We developed and are currently evaluating a training of facilitators programme, where 10 health workers and parents were trained in the establishment of the programme in Salvador, Bahia, Brazil (February 2019) and training will begin in Cali, Colombia in May 2019.

Evaluation methods

Pilot and feasibility study:

Findings from the first two parent support groups led to revision and refinement of the content and delivery of the programme.  An updated training for the facilitators was provided once the new programme structure was agreed. Two further parent groups were then established in each setting and procedures included fast-track learning and data collection over weekly skype calls.

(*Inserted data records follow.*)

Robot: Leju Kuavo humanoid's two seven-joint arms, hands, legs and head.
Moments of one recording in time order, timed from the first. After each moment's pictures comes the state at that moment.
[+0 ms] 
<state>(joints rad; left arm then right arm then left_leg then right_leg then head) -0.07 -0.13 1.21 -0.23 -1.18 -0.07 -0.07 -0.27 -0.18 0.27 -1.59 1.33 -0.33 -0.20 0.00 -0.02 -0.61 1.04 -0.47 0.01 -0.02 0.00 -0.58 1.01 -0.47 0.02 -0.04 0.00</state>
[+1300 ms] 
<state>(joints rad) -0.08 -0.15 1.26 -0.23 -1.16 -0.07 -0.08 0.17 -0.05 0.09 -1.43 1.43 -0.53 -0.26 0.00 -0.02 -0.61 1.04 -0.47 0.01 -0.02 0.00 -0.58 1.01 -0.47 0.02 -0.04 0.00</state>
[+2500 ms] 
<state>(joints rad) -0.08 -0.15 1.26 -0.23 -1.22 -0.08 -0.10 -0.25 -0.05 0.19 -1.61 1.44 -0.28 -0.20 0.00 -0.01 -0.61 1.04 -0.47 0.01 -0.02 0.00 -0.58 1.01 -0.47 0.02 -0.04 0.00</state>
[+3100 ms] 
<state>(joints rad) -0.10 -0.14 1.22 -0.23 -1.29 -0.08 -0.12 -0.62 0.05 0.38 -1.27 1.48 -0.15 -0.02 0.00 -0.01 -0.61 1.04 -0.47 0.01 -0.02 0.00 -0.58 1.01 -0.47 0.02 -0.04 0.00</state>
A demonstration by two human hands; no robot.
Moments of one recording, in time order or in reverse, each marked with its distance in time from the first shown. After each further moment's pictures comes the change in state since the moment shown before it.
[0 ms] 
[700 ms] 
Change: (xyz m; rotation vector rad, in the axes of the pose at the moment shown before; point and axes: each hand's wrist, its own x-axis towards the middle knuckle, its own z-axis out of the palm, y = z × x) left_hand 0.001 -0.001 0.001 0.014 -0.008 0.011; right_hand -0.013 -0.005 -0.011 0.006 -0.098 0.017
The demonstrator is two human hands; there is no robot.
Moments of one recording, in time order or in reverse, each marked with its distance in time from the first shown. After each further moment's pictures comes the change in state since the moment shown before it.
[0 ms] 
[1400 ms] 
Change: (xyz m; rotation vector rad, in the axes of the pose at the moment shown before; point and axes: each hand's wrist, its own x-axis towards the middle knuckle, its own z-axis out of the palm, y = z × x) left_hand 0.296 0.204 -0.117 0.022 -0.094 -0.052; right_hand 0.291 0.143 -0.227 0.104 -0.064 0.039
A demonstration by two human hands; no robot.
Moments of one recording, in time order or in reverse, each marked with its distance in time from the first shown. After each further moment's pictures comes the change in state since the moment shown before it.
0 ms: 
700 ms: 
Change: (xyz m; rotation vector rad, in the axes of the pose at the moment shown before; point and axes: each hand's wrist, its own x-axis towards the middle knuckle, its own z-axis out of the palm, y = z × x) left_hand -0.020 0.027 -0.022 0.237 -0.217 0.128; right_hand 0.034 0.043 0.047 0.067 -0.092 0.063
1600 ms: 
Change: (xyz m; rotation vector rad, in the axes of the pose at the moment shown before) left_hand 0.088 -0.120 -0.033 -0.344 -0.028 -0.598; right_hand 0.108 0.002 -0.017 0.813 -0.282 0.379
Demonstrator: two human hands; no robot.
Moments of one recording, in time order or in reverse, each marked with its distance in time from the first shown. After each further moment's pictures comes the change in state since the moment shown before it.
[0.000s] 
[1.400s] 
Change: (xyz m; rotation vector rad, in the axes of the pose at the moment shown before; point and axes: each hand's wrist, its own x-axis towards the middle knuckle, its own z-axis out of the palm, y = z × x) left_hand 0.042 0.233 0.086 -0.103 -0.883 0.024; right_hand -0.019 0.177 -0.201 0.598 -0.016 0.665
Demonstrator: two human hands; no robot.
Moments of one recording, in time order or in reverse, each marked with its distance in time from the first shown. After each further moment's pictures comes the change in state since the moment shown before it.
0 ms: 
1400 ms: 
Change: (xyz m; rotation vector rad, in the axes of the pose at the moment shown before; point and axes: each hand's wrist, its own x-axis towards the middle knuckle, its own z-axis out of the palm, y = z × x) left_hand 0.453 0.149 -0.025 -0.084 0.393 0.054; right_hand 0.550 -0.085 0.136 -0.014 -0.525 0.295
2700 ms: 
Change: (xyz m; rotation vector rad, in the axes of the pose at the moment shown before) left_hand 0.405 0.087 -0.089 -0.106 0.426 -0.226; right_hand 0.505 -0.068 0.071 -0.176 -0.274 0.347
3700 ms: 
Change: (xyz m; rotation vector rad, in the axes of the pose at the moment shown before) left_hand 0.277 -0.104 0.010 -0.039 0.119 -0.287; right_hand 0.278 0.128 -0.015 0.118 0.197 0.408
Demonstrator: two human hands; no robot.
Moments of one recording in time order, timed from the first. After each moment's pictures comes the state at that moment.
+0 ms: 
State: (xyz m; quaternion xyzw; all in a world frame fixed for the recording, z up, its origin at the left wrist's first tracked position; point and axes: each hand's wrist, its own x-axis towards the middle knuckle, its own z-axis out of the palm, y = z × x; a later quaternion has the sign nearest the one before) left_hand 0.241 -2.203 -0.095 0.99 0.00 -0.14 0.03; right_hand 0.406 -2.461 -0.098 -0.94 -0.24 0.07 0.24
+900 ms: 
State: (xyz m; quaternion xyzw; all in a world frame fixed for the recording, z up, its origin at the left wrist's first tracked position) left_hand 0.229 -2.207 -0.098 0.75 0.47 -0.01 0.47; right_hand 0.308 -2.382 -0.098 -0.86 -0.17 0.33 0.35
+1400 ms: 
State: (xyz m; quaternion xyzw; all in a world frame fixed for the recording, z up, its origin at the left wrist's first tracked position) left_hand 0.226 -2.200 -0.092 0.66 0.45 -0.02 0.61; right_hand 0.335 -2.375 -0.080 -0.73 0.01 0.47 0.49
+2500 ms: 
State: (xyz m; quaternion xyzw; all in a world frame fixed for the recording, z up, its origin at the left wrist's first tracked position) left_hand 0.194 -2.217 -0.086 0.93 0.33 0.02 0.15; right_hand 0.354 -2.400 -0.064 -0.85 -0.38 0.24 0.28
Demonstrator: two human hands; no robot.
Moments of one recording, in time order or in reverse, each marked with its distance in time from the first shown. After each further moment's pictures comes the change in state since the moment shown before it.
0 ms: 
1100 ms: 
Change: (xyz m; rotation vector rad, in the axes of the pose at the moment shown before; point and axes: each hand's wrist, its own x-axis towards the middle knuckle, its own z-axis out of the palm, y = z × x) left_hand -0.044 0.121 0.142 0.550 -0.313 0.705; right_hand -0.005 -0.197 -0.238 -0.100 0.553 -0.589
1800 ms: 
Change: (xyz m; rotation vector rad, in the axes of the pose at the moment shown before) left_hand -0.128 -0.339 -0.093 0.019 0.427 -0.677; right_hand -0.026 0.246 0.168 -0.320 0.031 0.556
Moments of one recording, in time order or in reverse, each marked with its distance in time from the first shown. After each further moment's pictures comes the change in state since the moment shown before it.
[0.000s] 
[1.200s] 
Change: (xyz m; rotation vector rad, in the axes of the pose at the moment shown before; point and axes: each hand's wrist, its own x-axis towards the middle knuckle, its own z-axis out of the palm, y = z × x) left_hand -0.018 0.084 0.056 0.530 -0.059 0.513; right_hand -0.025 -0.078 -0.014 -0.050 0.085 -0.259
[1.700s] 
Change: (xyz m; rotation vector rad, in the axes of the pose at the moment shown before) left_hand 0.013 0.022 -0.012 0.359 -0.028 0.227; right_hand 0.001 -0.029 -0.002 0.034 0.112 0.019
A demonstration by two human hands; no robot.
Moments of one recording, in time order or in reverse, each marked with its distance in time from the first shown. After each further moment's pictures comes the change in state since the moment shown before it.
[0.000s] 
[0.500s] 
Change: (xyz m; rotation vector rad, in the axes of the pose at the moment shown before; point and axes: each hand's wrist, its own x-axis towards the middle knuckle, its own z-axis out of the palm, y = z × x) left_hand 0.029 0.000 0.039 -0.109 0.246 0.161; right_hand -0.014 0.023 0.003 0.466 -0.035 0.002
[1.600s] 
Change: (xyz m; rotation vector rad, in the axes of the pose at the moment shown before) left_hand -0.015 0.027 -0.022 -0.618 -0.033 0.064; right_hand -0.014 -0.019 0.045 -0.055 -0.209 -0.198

A number of sources of data were collected to give an overall evaluation of the innovation and provided the appropriate information for the assessment of feasibility:

  • Questionnaires were administered by the programme leader to each participant at baseline and the last session
  • Attendance of sessions were monitored through a simple registry, collected by the facilitators
  • Direct observation of sessions were undertaken by the local researchers using a checklist guide
  • Reflective learning - After each session of every group, researchers facilitated informal discussions with the participants to learn what they found the most and least useful elements of that session.
  • A semi-structured interview with 2-3 participants per group took place at the end final session of each group (total 12-18).
  • A semi structured interview with each of the 12 facilitators (2 facilitators per group) took place at the final session.
  • Semi-structured interviews with key stakeholders were conducted with the aim to understand organisational elements of feasibility that were not easily addressed by group participants and facilitators. These included questions around integration into existing systems and opportunities for expansion.

Cost of implementation

Cost of the sessions will be assessed by analyzing the budget and establishing an overall cost in addition to a figure of cost per participant. Costs will include the cost of transport to and from the training session, cost of facilitators, costs of refreshments and any other miscellaneous costs (room hire, equipment, etc). Costs of researchers will not be included as these would not ordinarily be a part of the program. 

Impact details

Success was measured in terms of the perceived acceptability and feasibility of the intervention. Data analysis is ongoing, but preliminary indicators of success include:

  • Participation - 5 of the 6 groups were consistently well attended
  • The expert care-givers, therapists and programme coordinators reported a high level of satisfaction with the programme

Results from qualitative interviews demonstrated that parents are highly appreciative of the intervention. Examples of interview responses included:

"We put out our anguish. We arrive here in a way and leave differently. Better we come here sometimes sad or tired and leave relieved."

"We feel comfortable here, sometimes at home they don’t understand us"

 “I like very much to talk about my granddaughter, to talk about her development, to talk about how good it is to me to be here with you. I really love this. Everywhere I go, I tell people about Juntos.

“In reality before this group – I don’t know if you feel the same –  I felt lonely in the world, thinking that this problem was only mine. So when we come to a group like this, we can realise each other’s difficulties; we can understand them; we can also help and we have the opportunity to interact with other children. When we take care of other people, we also take care of ourselves. So here it is the anguish: the project is going to end. Would we disperse? Maybe. I don’t know. But… to me is very good too to be with you. I already miss you.”


  1. Bowen et al (2010) ‘How we design Feasibility Studies’, Am J Prev Med, 36(5): 452–457.
  2. Mobarak, R (2000) ‘Predictors of stress in mothers of children with cerebral palsy in Bangladesh’, Journal of Paediatric Psychology. 25(6): 427-433
  3. Murthy GVS, Mactaggart I, Mohammad M, et al (2014) ‘Assessing the prevalence of sensory and motor impairments in childhood in Bangladesh using key informants’, Arch Dis Child,99: 1103–1108.